İhtiyarın kendisini koruması da iyi gelmişti bir nevi. Koğuşun kapısı tekrar açıldığında büyük bir heyecanla yaklaşmıştı ama gardiyandan başka kimse yoktu. "Kim Taehyung bizimle geliyorsun." Adamın arkasına bakmıştı ama Seokjin yoktu. "Hadi seni mi bekleyeceğiz, ziyaretçin var." Taehyung şaşırmıştı, gelecek kimsesi yoktu.

"Komutan neden gelmedi hala?" Çekinerek sormuştu sorusunu. "Sen kendi işine bak. Hadi yürü." Taehyung bir şey diyemedi. Kalbini büyük bir hüzün sarmıştı. Gardiyanın peşine takıldığında, görüş yerine götürülmediğini anlamıştı. "Nereye gidiyoruz?" Demir kapıların açılmasıyla, aşağı doğru giden bir merdiven vardı.

"Burdan in. Koridorun sonundaki odaya git." Taehyung korkuyordu. Elleri titremeye başlamıştı. Komutanını istiyordu. O yanında olmadığı için başına bunlar geliyordu. "Neden? Ne var orda?" Gardiyan yavaş yavaş sinirlenmiş, elini belindeki jop'a doğru ilerlettiğinde Taehyung'un kalbi daha hızlı atmıştı.

Hızla, daha fazla onu sinirlendirmemek için merdivenlerden koşarak indi. Etraf karanlıktı ve ilerdeki kapının altından ışık çıkıyordu. Ayrıca burası çok fazla soğuktu. Korkudan kalbi çok hızlı atıyor olsa bile burda ne deniliyorsa yapmak zorundaydı. Bahsettiği odaya doğru ilerlediğinde, kalbi yerinden çıkacaktı.
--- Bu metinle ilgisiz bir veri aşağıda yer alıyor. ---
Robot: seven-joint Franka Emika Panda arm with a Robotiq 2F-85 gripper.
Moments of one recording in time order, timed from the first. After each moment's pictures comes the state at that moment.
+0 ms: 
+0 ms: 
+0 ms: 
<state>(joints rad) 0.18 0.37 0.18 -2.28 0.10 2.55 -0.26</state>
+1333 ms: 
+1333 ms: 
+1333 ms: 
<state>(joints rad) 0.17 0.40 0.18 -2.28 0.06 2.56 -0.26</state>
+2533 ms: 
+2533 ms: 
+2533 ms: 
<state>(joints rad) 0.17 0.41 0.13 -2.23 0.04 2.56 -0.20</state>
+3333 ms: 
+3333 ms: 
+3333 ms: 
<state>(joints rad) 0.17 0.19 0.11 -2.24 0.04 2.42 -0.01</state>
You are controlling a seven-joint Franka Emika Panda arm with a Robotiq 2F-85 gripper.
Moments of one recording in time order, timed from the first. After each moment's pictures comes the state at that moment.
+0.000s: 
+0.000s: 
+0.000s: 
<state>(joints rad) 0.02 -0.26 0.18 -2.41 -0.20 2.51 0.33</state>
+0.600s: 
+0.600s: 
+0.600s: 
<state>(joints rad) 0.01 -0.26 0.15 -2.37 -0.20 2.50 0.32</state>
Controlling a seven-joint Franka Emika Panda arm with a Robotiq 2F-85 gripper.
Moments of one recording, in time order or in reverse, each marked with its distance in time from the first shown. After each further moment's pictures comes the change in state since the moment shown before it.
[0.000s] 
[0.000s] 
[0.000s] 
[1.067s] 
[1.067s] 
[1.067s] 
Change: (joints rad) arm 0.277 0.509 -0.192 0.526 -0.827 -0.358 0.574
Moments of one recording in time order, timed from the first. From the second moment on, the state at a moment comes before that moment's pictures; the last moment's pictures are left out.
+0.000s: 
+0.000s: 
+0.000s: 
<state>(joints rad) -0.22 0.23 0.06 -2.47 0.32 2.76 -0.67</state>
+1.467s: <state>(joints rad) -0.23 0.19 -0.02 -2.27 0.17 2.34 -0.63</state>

Titreyen elleriyle kapının kolunu indirdiğinde, ortama yayılan gıcırtı sesi esmer oğlanın titremesine neden olmuştu. Karşısında, komutanı gördüğünde şaşkınca ona bakmış ve koşarak sarılmıştı. "Aptal adam çok korktum. Ne yapıyorsun burda?" Seokjin sıkıca sevgilisine sarılmış, boynuna uzun bir öpücük bırakmıştı.

Ona artık doğruları söylemesi gerekiyordu. Yalan söyleyerek, güvenini kırarak burdan çıkaramazdı onu. Aksi halde, Taehyung yüzüne bile bakmazdı. Buna dayanamazdı. Müdür ona Taehyung'un mahkemesine az kaldığını ve artık bu işi bitirmesi gerektiğini söylediğinden beri, huzursuz hissediyordu.

Boynuna son kez öpücük kondurup, yüzünü elleri arasına alarak kendisine bakmasını sağladı. Boncuk gibi bakan gözlerine tek tek öpücükler sıraladı. Yavaşça dudağına kapandığında, Taehyung hafifçe araladı ağzını. Seokjin'in yumuşak hareketleri, göğsünün rahatlamasına neden olmuştu.

Biraz daha öptü komutan sevgilisini. Söylediklerinden sonra bir daha dokunamayabilirdi hayat bulduğu dudaklarına. Kokusunu içine çekerek, yumuşak öpücükler bıraktı. "Seni çok seviyorum. Yemin ederim çok seviyorum seni." Taehyung telaşlanmıştı. Onun korku dolu gözleri, kalbinin atışını değiştirmişti.

"Ben de seni çok seviyorum. Bir şey mi oldu? Neden buraya geldik? Müdür ne dedi sana?" Seokjin seneler sonra ilk kez, tam şu an ağlıyordu. Kaybetme korkusu, yanlış anlaşılma korkusu canını çok yakıyordu. Taehyung'un ondan yine uzaklaşması demek, nefes alarak ölmesi demekti. Taehyung'dan asla gidemezdi.

"Ben özür dilerim esmer oğlan, çok pişmanım. Yine de amacım tamamen doğruyu öğrenmek ve seni burdan çıkartmaktı. Yemin ederim ilk başta kabul etme sebebim buydu. Ben sadece bu işi erteledim çünkü sana fena halde tutuldum." Taehyung öylece bakıyordu ona. Neyden bahsettiğini bilmiyordu.

Tek bildiği kalbinin yavaşladığı, kollarının güçsüzleştiğiydi. Ondan duyacakları, bu odadan cenazesinin çıkacağına işaretti. Taehyung bunu biliyordu. Bu yüzden sustu. Anlatsın istedi. Hesap soracak hali yoktu. Seokjin'in dudaklarının aralandığını gördüğünde, gözlerini sıkıca yumdu. Onun tarafından idam edilmişti...

Onun iki dudağının arasında başladı ve bitmişti her devrimi.

"Senin de içinde olduğun isyanı, kimin başlattığını öğrenmek için görevlendirildim."